Most people don't believe me when I tell them my mom baked cookies every day, or every other day, depending on how long a batch lasted, but the fact remains that I had a home-baked peanut butter chocolate chip cookie available to me every day of my childhood. And even better, she let us eat the dough as she was making it. That's right, no bowl-licking for us, because we were allowed to pinch two spoonfuls of dough before the rest of it got rolled into balls and baked.

I make those cookies myself now, the exact same recipe my mother used, only I let them come out of the oven slightly underbaked, so they're gloriously soft, and I use bigger chocolate chips (milk chocolate, even though my mom insists on using semi-sweet), but at their core they're the same cookies I had as a kid. Optimistic., who loves all things peanut butter, didn't know I had this cookie recipe up my sleeve when he married me, and he claims it is the best surprise of his life.

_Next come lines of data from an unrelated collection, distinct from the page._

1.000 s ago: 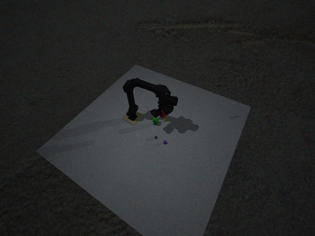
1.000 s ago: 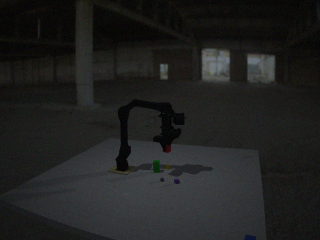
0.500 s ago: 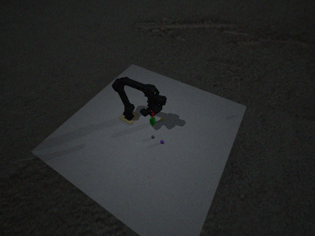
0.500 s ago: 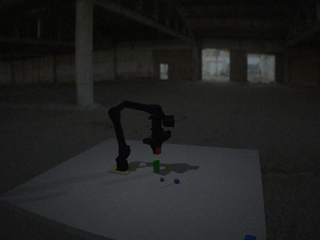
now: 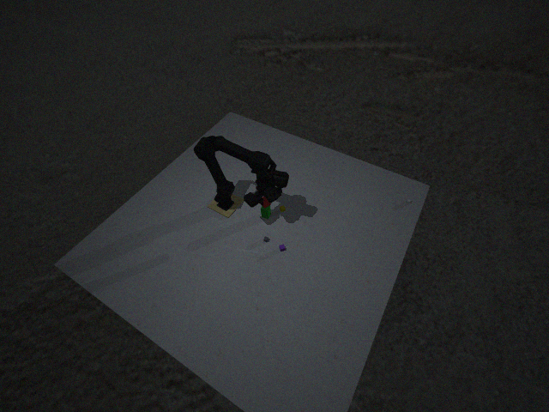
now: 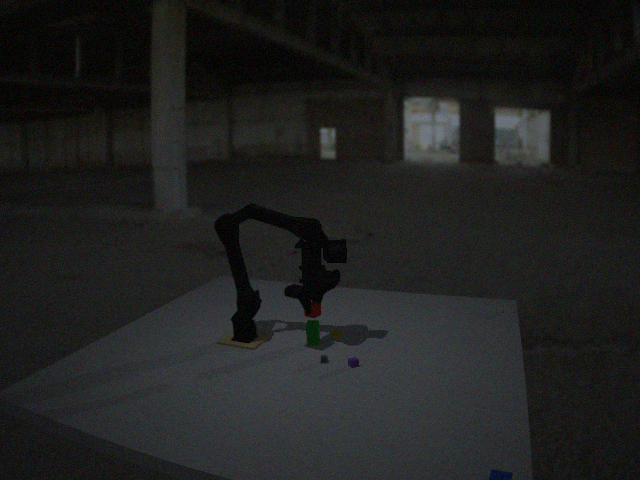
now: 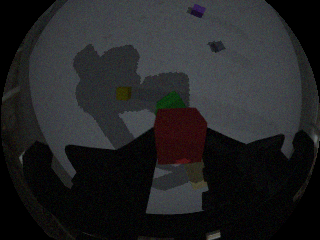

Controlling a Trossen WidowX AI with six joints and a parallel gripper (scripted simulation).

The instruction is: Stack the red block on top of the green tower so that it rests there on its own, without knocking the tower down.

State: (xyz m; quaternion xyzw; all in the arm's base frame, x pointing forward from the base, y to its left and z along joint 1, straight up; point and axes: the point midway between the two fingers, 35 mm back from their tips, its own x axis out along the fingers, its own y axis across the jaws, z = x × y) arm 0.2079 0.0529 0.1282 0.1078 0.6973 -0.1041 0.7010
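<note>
Right now my gripper tip is 9 cm above the yellow cube, 7 cm to the right of it and 5 cm short of it. From my gripper tip the other things lie so: red block: 1 cm above; then purple cube: 16 cm ahead, 11 cm to the right, 9 cm below; then dark cube: 11 cm to the right, 9 cm below, 8 cm ahead.
</note>
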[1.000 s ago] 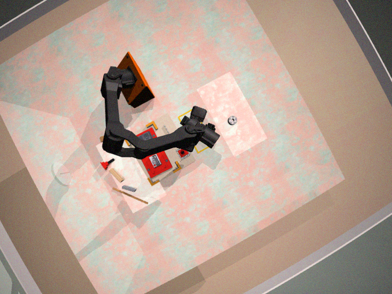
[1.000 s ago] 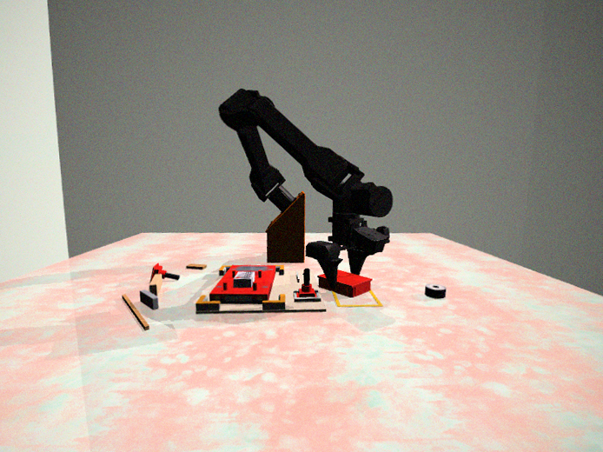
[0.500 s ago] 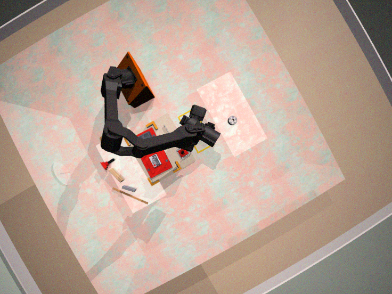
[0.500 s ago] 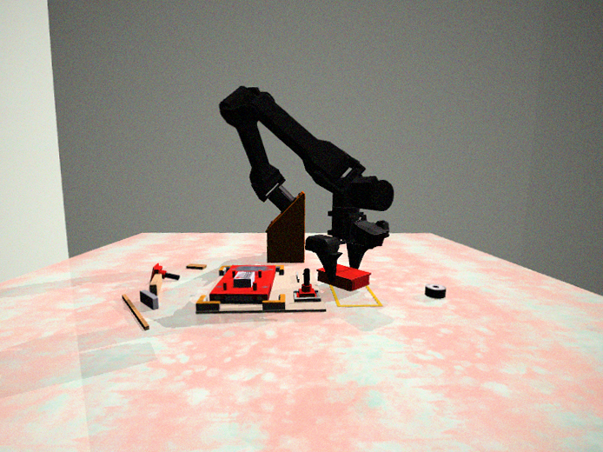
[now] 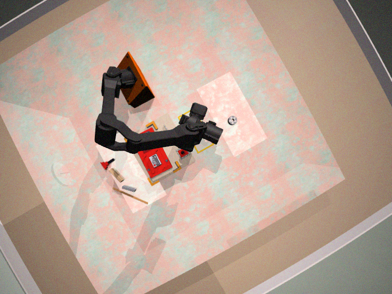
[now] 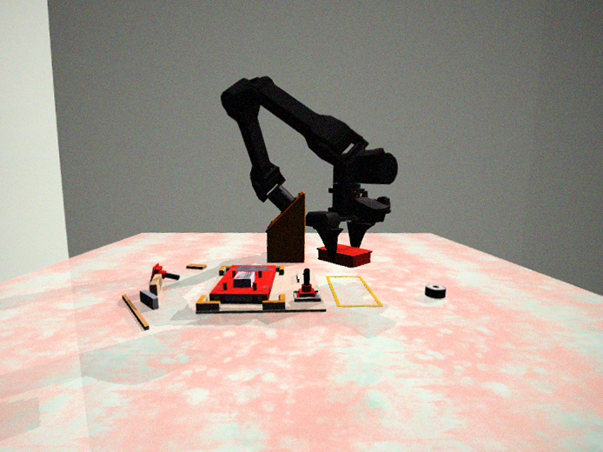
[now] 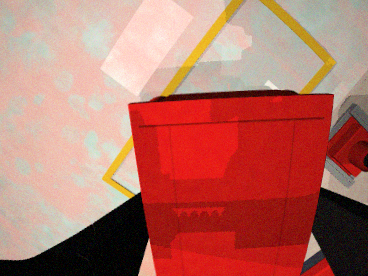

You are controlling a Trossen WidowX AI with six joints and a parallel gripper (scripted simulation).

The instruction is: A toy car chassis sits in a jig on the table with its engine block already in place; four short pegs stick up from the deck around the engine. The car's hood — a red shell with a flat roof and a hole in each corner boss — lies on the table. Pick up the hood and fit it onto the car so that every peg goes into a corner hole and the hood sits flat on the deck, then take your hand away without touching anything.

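The grey engine block lies 30 mm ahead of my gripper tip, 200 mm to the right of it and 50 mm below it. The rest, counted from my gripper tip: red hood (10 mm above); then black ring (60 mm ahead, 180 mm to the left, 60 mm below); then wooden stick (110 mm ahead, 400 mm to the right, 70 mm below).
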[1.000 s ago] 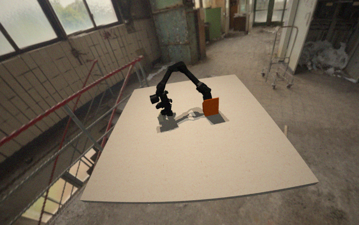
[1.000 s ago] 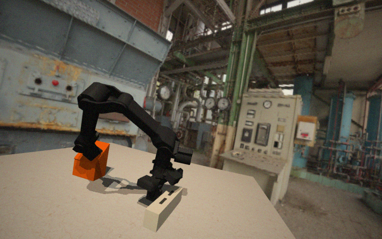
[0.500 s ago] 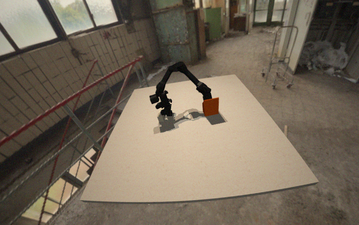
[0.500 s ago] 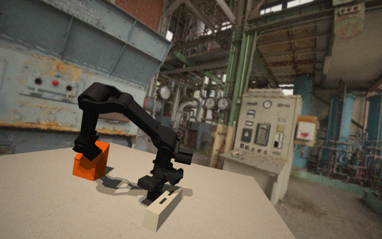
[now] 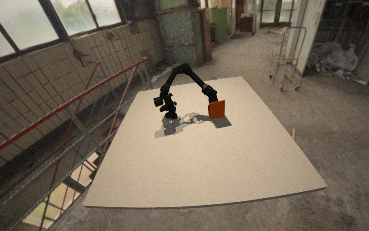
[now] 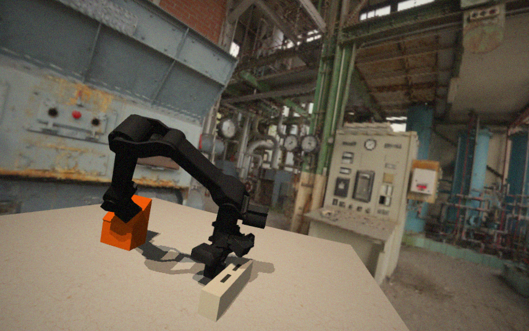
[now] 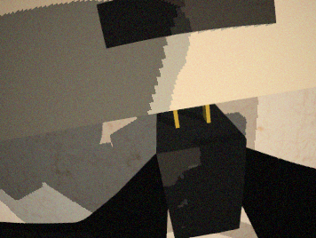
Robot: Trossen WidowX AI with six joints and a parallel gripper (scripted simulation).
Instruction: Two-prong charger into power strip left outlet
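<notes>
My gripper tip is 20 mm short of the two-prong charger and 10 mm below it.
</notes>
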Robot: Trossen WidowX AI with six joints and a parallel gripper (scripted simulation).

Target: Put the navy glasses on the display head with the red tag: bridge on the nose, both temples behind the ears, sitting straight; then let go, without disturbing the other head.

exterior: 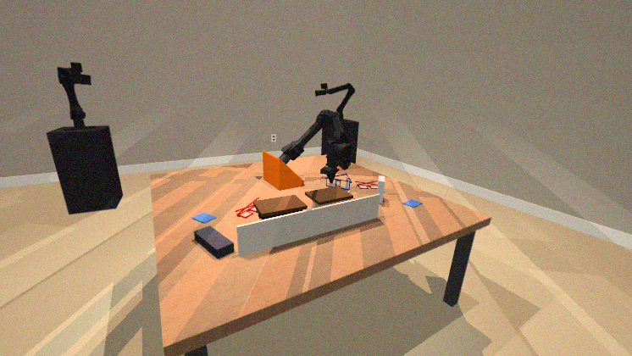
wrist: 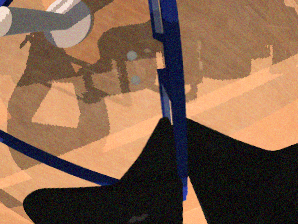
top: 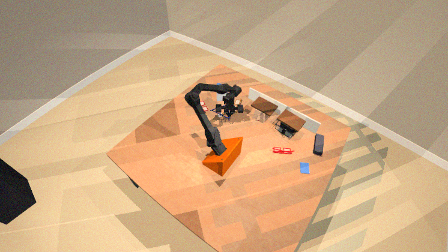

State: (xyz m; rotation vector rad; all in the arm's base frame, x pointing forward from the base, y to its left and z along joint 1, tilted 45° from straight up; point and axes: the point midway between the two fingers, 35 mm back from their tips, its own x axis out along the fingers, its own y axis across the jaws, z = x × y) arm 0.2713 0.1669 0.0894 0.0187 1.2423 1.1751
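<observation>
Right now my gripper tip is 1 cm short of the grey peg stand, 9 cm to the right of it and 4 cm above it. Also, from my gripper tip: dark case (28 cm ahead, 60 cm to the right, 4 cm below); white panel (34 cm ahead, 24 cm to the right, 1 cm below).
</observation>
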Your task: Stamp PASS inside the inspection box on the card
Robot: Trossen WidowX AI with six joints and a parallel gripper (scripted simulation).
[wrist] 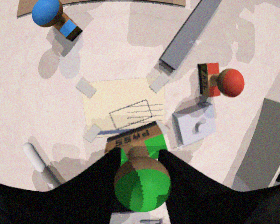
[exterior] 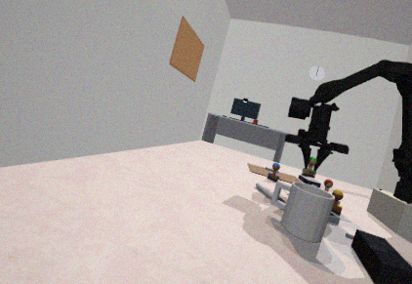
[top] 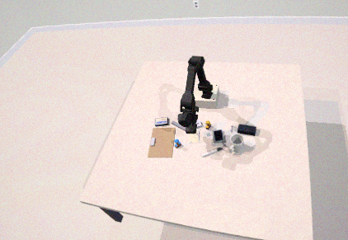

Well, I certainly don't make these cookies every day, seeing as how there's just the two of us, but every few months or so I whip up a big double batch to put in the cookie jar. Months back I was making a batch, and, remembering how much I loved stealing spoonfuls of dough, I thought Optimistic. might like to lick the spoon I'd used to measure out the peanut butter. He was is the office watching sports, just a few feet from the kitchen, so I called out, "Want to lick the peanut butter spoon?" Spoon in hand I peeked into the office to see him with his mouth gaping wide, awaiting a spoonful of peanut-buttery goodness, so I walked up and stuck the spoon in his mouth. He immediately gagged and spluttered, and pulling the spoon from his mouth asked "Why did you do that?!" Turns out he hadn't heard me ask if he wanted to lick the spoon at all, and his mouth was coincidentally agape due to having just witnessed some sort of amazing sports play.